Lovullo intent on D-backs avoiding distractions

September 26th, 2017

PHOENIX -- For all the success Torey Lovullo had in Boston from 2013-16, he is intent on avoiding the type of collapse that the Red Sox suffered at the end of last season with the D-backs in 2017.
Arizona clinched the top National League Wild Card spot on Sunday and partied like it was 1999, the first time the franchise made the postseason. But the D-backs don't want to go on cruise control before the Wild Card Game on Oct. 4 at Chase Field.
To that end, Lovullo rested all of his regulars on Monday night against the Giants. But just for one night.
"This is going to be the one unique day out of the next five," Lovullo said. "My thought is to continue to play the type of baseball we've been playing all year, not to take days off or ho-hum our way through the next several games. No team is good enough to just turn that switch on and play such an important game next week.
"With the winning [Sunday], I thought those guys deserved the day off. But tomorrow, we're going to crank it way back up."

Mike Hazen left Boston and took the job as D-backs general manager last fall after the Red Sox lost five of their last six regular-season games and were swept by the Indians in the American League Division Series. Lovullo, the bench coach under Red Sox manager John Farrell, followed Hazen to the desert.
"I have a very good memory of what happened," Lovullo said. "The Red Sox walked into a very hot team in the Cleveland Indians. It was not a team that was overlooked. The Red Sox prepared in the best way they absolutely could. There was a clinching effect, and the Red Sox were not playing their best baseball down the stretch."
The unfortunate turnaround followed Boston winning 11 in a row. The Red Sox went from a one-game lead in the AL East on Sept. 14 to clinching at Yankee Stadium with four games to go.
There were mitigating circumstances, though, that don't apply to the current D-backs club.
David Ortiz was in the final days of his season-long retirement swing and was honored by the Yankees on Sept. 29 before his final game in the Bronx. The Red Sox went home to Fenway Park for the conclusion of the Ortiz tour and just happened to be playing the Blue Jays, who were vying for a slot in the AL Wild Card Game.
"We all learn from our experiences, and that's something I remember very, very well," Lovullo said. "The Red Sox had a chance to eliminate the Blue Jays, and the Blue Jays started playing very good baseball. And it didn't happen."

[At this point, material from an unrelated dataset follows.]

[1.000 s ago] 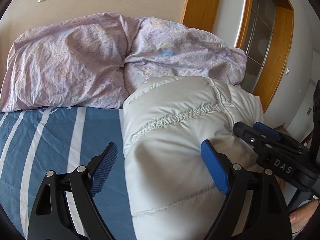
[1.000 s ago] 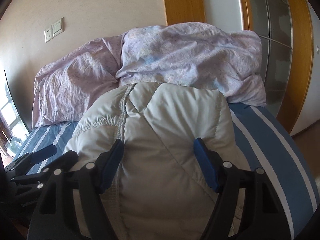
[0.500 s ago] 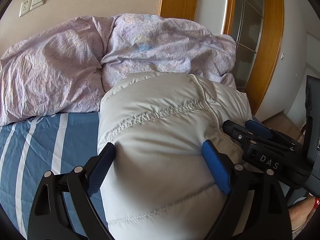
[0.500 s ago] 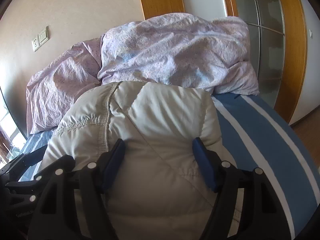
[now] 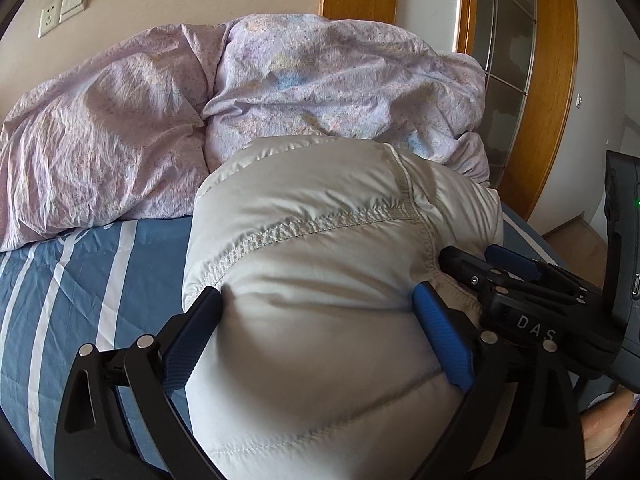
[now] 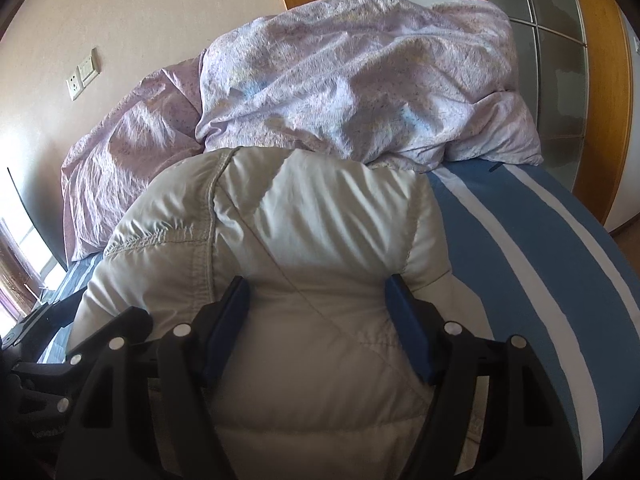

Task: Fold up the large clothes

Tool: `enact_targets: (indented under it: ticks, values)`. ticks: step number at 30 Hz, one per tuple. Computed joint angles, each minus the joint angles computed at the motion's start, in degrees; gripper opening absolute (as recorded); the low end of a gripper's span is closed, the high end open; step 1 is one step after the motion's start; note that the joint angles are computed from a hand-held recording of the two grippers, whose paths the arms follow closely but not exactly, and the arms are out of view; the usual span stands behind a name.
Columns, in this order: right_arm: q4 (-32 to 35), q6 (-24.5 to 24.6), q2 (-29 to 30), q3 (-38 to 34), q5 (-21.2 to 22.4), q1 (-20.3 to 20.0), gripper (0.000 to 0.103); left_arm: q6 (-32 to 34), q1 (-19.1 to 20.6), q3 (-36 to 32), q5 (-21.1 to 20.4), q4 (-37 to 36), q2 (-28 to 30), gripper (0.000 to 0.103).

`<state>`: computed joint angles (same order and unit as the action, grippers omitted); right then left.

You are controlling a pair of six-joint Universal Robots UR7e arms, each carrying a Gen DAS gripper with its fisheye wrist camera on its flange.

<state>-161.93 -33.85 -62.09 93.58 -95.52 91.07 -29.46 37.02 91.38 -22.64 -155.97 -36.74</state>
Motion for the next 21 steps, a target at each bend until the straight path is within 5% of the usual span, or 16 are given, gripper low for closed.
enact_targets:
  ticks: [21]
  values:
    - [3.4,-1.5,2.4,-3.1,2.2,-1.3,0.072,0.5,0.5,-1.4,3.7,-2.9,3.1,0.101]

The Red Sox lost Big Papi's finale at Yankee Stadium and then defeated the Blue Jays at Fenway on Sept. 30. During that game, Ortiz hit his 541st and final home run and knocked in the last three runs of his 20-year career.
Ortiz was 1-for-6 in the Red Sox's last two regular-season games, both losses to Toronto. After the final Big Papi ceremony on the final day, the Blue Jays clinched the top Wild Card berth.
"The David Ortiz celebration was well-deserved," Lovullo recalled. "It was a tremendous honor for him and I was glad to be a part of it, but it was a big distraction. It was probably a bigger distraction on David, and I think he was exhausted from it."
To his point, the Red Sox seemed ready for the ALDS, which opened on Oct. 6 in Cleveland with the starting pitching lined up like this: Last year's AL Cy Young Award winner , and .
Ortiz went 1-for-9 with an RBI in the series and the Red Sox's season was over without winning a postseason game. It was a disappointing end to a 93-win season.
This year, the 90-win D-backs have been under the radar for most of the regular season. Outside of their fans and the NL West, the club just hasn't gotten much national exposure.

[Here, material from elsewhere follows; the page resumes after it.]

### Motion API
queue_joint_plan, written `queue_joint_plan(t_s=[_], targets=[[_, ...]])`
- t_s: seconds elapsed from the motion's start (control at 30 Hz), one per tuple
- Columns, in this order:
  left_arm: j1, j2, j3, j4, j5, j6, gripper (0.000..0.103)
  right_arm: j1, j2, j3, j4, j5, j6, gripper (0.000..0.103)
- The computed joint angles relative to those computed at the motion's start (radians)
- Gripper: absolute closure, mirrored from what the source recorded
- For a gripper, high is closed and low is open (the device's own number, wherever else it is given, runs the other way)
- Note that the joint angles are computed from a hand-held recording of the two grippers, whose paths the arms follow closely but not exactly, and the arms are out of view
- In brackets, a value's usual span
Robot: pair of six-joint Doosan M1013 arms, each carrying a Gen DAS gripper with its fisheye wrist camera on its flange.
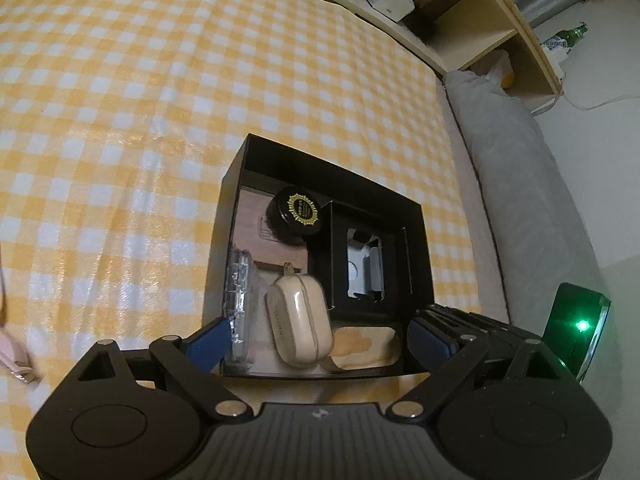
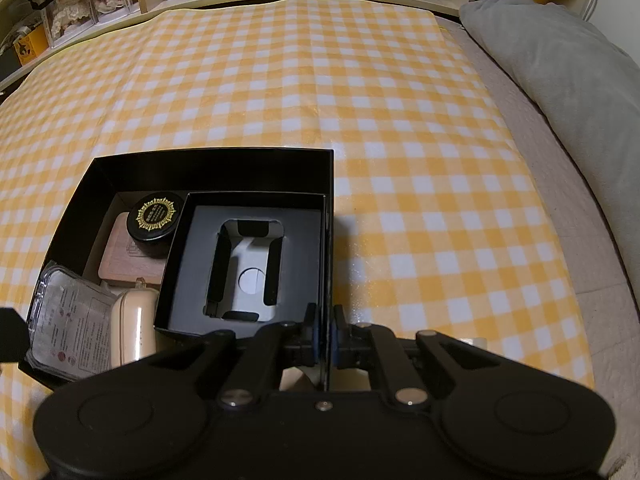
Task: Organize rigid objects
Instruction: 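Lower the nail-tip case into the large black box and open the left tool, then move the left tool to the pink scissors and close on them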
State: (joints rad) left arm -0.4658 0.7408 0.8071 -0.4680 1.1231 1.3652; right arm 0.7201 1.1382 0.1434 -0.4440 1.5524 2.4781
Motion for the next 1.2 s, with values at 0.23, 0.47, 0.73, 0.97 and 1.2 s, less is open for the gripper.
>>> queue_joint_plan(t_s=[0.23, 0.47, 0.73, 0.97, 1.2], targets=[[-0.006, -0.016, 0.004, 0.019, 0.018, 0.025, 0.007, 0.0, -0.006, 0.013, -0.001, -0.006, 0.003, 0.096], [-0.019, -0.041, 0.025, 0.059, 0.007, 0.061, 0.003, 0.001, 0.008, -0.016, -0.002, 0.009, -0.003, 0.096], [-0.03, -0.077, 0.068, 0.125, -0.048, 0.111, 0.0, 0.0, -0.007, 0.016, -0.001, -0.006, 0.003, 0.096], [-0.028, -0.118, 0.122, 0.19, -0.147, 0.159, 0.0, 0.001, 0.001, -0.001, -0.003, 0.002, -0.001, 0.096], [-0.015, -0.145, 0.149, 0.346, -0.249, 0.156, 0.0, 0.0, 0.001, 0.0, -0.003, 0.002, -0.003, 0.096]])
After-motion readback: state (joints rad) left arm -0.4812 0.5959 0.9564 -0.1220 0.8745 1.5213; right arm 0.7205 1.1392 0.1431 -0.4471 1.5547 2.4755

It's a different market and a different level of intensity for baseball, although excited fans took one hour to scoop up the remaining Wild Card Game tickets on Monday morning. Still, Lovullo said he and the front office have been very good this year at diminishing distractions and all the outside noise.
"That's why we're going to keep everything the same," Lovullo said. "We're going to fight hard to maintain exactly what we've done all year long, and we're going to play [the rest] of our baseball games the best way we know how."